Ali is bizarre. It's a city but it's at 13,000 ft, drops to -40 in winter, has no airport, railway or proper road access. When I first saw it it looked like a mirage, or at least a photoshopped image. From a distance it looks like an immaculately clean modern city plonked in the middle of a typical Tibetan landscape which make no sense at all. Up close it's pretty scruffy but it has all the things you'd expect in a city, even hot running water. I struggled to find a room - I looked such a mess when I arrived all the hotels turned me away.

The tourist police collared me in a cafe, so I've paid my GBP20 fine for travelling without a permit and have been issued with one which will get me to Lhasa. They were very friendly and even apologised for the fine - not at all the touh-guy image they have.

Tomorrow I'm hitting the road again, but I'll have more regular net access from now on.
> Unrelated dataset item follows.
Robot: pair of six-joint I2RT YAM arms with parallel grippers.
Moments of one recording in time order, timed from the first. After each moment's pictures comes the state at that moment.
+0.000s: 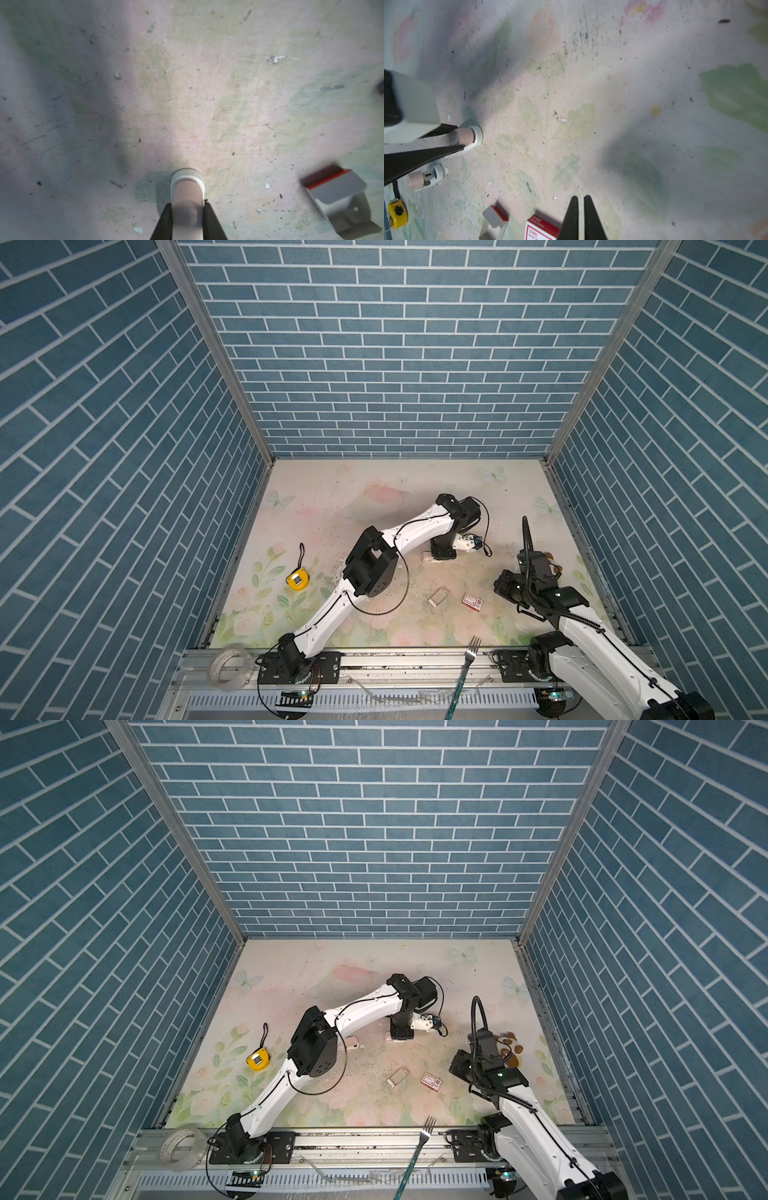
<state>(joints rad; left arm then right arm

Apart from some passes, the altitude is lower so it's inhabited - so I can expect supplies and general towny stuff more often. There's even asphalt for the first 100km, but in 300km I've got 10 very deep rivers to get across - with no bridges. I'll worry about that when I get there.

That beer is calling, and this email is already far too long.

As always word from home is appreciated, so if you feel like dropping me a line, please do.